Sonat Yurtçu’nun öykü kitabı “Aramızdaki Fikret”, Everest Yayınları etiketiyle okuyucuyla yeniden buluşuyor. Kitap, tanıtım metninde belirtildiği gibi, okuyucuyu Kadıköy’ün kendine has atmosferine davet ediyor.
“Benim orucum hiç konuşmamak,” dizesiyle başlayan tanıtım, okuyucuyu kitabın içeriğine dair ipuçları sunuyor. “Aramızdaki Fikret”te yer alan öyküler, Kadıköy’ün gri sokaklarında beliren renkli şemsiyeler, unutulmaya yüz tutmuş komşuluk ilişkileri, zayıflamış ama kopmamış dostluklar ve köşe başlarında bekleyen polisler aracılığıyla, dünyanın sadece siyah ve beyazdan ibaret olmadığını vurguluyor. Yurtçu, öykülerinde aşk, kimlik ve politika gibi kavramları alışılagelmişin dışında bir bakış açısıyla ele alıyor.
Kitaptaki karakterler, varlıklarını kanıtlama çabası içindeyken, onlara şarkılar, şiirler ve çeşitli nesneler eşlik ediyor.

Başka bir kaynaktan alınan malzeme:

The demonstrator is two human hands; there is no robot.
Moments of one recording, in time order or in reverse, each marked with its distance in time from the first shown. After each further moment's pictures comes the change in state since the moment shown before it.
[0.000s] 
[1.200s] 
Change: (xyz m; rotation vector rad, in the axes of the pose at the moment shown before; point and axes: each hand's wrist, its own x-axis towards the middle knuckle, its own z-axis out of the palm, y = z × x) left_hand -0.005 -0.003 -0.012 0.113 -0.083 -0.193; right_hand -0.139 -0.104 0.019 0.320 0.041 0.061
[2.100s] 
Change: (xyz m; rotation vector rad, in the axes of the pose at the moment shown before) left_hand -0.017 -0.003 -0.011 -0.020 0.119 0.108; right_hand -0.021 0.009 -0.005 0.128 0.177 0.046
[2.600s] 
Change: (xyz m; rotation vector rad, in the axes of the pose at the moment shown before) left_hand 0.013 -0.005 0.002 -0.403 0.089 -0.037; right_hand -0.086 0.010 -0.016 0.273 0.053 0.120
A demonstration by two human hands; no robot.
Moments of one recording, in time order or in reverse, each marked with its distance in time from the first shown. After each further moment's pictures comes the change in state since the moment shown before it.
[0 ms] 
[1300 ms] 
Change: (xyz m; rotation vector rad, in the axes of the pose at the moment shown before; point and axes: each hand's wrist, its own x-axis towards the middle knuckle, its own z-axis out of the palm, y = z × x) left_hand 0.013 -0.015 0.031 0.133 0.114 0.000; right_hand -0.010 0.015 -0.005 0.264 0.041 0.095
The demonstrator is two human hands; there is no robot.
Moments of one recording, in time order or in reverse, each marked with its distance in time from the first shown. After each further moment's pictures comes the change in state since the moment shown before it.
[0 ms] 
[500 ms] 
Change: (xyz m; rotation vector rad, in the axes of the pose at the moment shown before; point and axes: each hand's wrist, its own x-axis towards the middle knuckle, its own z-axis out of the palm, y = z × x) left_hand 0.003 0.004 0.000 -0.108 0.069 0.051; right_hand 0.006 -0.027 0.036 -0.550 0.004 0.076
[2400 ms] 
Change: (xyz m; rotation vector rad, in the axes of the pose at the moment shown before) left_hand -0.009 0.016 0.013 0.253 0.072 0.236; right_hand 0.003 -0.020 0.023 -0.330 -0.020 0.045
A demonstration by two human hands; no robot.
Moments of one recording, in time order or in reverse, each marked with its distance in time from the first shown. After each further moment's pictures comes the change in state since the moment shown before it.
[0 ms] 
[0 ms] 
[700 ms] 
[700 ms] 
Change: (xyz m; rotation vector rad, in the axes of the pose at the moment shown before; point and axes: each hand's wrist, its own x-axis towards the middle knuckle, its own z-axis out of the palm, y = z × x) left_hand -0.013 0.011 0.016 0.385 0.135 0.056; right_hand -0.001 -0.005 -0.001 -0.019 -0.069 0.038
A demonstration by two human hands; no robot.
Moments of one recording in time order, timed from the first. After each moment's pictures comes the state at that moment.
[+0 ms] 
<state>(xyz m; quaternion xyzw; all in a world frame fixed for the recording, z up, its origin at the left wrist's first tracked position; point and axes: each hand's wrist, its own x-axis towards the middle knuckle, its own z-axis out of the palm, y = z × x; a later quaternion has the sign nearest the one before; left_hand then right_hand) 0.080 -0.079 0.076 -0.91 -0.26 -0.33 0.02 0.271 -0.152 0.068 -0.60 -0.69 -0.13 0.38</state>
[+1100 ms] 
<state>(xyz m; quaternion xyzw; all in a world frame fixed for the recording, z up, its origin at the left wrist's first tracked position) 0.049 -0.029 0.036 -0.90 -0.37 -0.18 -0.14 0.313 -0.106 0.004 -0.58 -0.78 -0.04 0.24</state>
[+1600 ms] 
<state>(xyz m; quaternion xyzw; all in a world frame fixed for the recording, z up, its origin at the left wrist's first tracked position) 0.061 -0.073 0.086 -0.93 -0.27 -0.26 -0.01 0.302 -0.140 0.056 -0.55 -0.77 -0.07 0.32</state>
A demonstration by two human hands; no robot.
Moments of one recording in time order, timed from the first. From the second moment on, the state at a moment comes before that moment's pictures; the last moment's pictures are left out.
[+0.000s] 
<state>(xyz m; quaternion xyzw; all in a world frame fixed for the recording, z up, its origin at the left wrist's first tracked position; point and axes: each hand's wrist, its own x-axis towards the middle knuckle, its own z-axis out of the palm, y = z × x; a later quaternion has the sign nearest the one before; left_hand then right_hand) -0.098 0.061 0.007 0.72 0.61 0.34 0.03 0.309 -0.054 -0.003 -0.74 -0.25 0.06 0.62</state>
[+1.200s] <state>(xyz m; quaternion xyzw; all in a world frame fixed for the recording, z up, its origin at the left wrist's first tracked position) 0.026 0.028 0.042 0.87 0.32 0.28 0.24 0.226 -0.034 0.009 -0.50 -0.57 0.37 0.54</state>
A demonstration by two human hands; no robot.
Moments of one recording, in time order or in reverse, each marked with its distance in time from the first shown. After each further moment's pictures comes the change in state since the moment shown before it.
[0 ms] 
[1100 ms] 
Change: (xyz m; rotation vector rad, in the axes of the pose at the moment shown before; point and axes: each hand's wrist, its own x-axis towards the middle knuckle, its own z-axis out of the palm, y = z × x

Yazar, okuyucuya, zorluklara rağmen yaşamanın, acı tatlı da olsa, mutlaka bir lezzeti olduğunu hatırlatıyor.
Kitaptan bir alıntı, çocukluğa duyulan özlemi ve geçmişe dönüşün mümkün olmamasını derin bir hüzünle ifade ediyor: “Odada tişörtlerin arkasına sakladığım kilitli günlüğümü çıkarır, içine kötü el yazımla o gün olanları ve olmasını istediklerimi yazardım. Açık yeşil bir kapaklı defterin içine ne hayaller, ne ömürler sığdırdım. Ben büyüdükçe defterlerim de büyüdü, koyu yeşil defterler seçer oldum. İnsan çocukluğuna bir otobüse binip de dönemiyor. Döndüğünde eskisi gibi bulamayacağı her şey için hıçkıra hıçkıra ağlıyor. Ölen komşuları, evlenip giden dostları, eski evinde oturan yabancıları göreceğini bildiği için o otobüsün, çocukluğuna değil de kötü bir rüyaya gideceğini biliyor. O yüzden vazgeçiyor.” Bu satırlar, geçmişe duyulan özlemin yanı sıra, değişimin kaçınılmazlığı ve kabullenmenin zorluğu üzerine düşündürüyor.